We have a large table, let's call it "Data", with ~2 billion rows, data is indexed by date, location, name. Each row has a 'score'.
We also have a table which contains all of the distinct dates in this table.
If I run a query like this:
SELECT AVG(score)
FROM Data d
WHERE d.date IN (
SELECT today
FROM dates dt
WHERE dt.today > '2020-01-01'
AND dt.today < '2020-06-01'
AND d.location = 'Location1');
This query returns in several seconds. If I then run the same query, but look for the average score grouped by name, the query takes minutes. i.e.
SELECT d.name, AVG(score)
FROM Data d
WHERE d.date IN (
SELECT today
FROM dates dt
WHERE dt.today > '2020-01-01'
AND dt.today < '2020-06-01'
AND d.location = 'Location1')
GROUP BY .d.name;
The number of distinct names is several hundred thousand, any techniques to improve the speed of a query like this?
First of all try this.
CREATE INDEX data_name_score ON Data (location, date, name, score);
This compound covering index should accelerate your query. For a table your size it will take some time to create. (Run it overnight, maybe?)
Why does this index improve your query's performance? Think of the index as a sorted list of all the values in all the columns of the index.
MySQL can random-access the index to find the first relevant row ... the first row with the location
you chose and the date
in the range you mentioned.
It can then step through the index sequentially, without referring back to the table at all, to satisfy the query. name
and score
are in the index.
As it steps through the index, lo and behold, the index items are in the ideal order to handle the GROUP BY
. It encounters all the score
values for the name
with value a
, then all the scores for b
, and so forth. There's no need for an internal table with a row for each of your distinct names.
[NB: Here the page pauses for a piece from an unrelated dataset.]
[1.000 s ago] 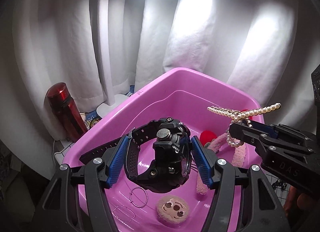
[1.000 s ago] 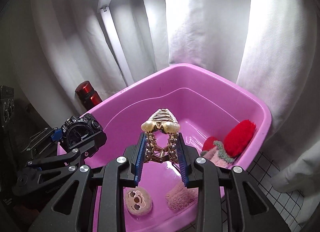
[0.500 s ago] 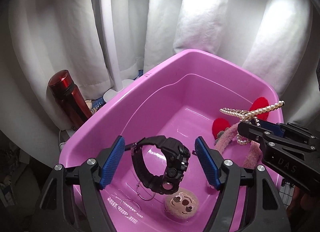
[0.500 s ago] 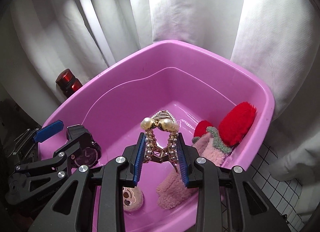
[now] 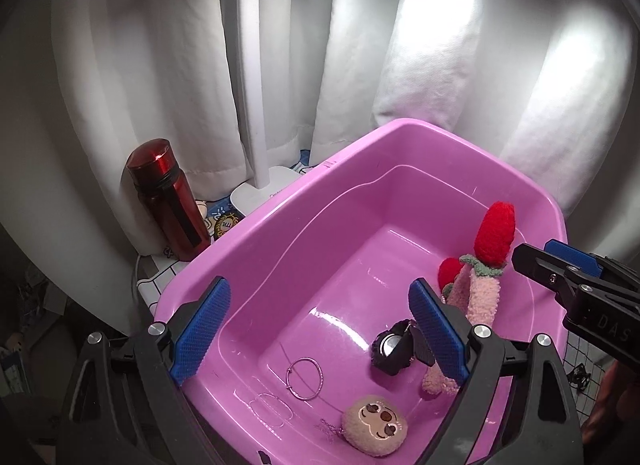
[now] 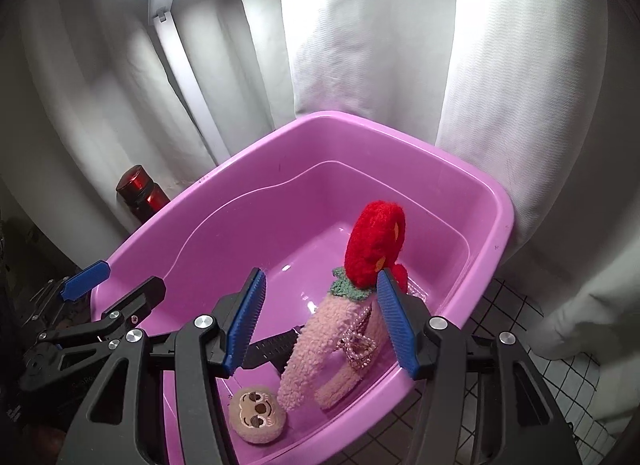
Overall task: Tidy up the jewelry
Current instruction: 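Open both tools to drop the watch and pearl clip into the tub, then move both tools back toward the bangle and black clip on the table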
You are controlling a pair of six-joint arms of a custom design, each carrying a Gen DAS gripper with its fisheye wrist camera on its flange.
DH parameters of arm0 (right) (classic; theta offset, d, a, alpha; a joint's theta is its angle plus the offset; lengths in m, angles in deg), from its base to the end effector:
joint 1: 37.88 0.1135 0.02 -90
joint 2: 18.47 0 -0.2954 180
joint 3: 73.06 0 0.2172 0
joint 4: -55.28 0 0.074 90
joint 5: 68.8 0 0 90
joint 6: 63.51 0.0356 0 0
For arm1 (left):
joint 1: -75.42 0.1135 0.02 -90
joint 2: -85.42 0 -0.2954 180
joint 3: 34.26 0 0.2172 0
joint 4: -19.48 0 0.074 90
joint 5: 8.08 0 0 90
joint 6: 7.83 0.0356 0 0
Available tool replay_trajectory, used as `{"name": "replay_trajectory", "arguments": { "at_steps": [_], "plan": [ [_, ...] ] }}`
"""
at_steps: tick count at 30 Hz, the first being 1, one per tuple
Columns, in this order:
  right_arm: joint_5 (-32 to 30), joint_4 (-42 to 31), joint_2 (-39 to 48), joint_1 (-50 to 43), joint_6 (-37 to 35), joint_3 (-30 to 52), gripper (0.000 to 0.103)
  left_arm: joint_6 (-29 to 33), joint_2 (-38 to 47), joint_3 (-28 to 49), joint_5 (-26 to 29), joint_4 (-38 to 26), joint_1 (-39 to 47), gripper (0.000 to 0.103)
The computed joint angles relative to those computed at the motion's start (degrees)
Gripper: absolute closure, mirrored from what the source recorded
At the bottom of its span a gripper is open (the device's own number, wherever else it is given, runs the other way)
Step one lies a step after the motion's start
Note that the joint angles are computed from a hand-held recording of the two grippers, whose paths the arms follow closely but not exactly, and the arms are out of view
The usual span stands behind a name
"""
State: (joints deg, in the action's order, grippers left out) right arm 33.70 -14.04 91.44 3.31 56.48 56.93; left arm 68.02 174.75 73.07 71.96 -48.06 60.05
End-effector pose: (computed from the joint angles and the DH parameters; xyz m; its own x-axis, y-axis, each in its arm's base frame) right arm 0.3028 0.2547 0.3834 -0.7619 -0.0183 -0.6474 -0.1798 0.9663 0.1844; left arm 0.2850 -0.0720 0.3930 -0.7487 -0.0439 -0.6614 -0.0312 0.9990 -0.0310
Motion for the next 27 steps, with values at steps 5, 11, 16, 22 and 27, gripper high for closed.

Notice that if you said MAX(score)
instead of AVG(score)
your query could be satisfied by a so-called loose index scan. Those are almost miraculously fast, even faster than the tight index scan your query will use.
Second, simplify your query like this.
SELECT d.name, AVG(score) avgscore
FROM Data d
WHERE d.location = 'Location1'
AND d.date >= '2020-01-01'
AND d.date < '2020-06-01'
GROUP BY d.name;
MySQL should be able to satisfy your query with a range scan on the index I suggested.
And, beware, lots of single-column indexes are generally harmful to performance unless they are matched to actual queries you must perform. Several single-column indexes are not the equivalent of a multi-column index.
As for why your query is slow without the index, you can use EXPLAIN
to get MySQL to tell you exactly how it satisfies the query. It probably has to examine a large fraction of the gigarows in your table to filter the ones you want and generate your results.